» **WHAT THE TASK ASKS**
Return every line of the data exactly as it appears.

%%

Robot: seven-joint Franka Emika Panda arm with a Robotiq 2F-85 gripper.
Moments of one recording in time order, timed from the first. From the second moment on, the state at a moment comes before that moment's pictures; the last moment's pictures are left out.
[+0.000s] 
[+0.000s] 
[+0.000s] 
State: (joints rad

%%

» **SOLUTION FOR THIS EXERCISE**
Robot: seven-joint Franka Emika Panda arm with a Robotiq 2F-85 gripper.
Moments of one recording in time order, timed from the first. From the second moment on, the state at a moment comes before that moment's pictures; the last moment's pictures are left out.
[+0.000s] 
[+0.000s] 
[+0.000s] 
State: (joints rad

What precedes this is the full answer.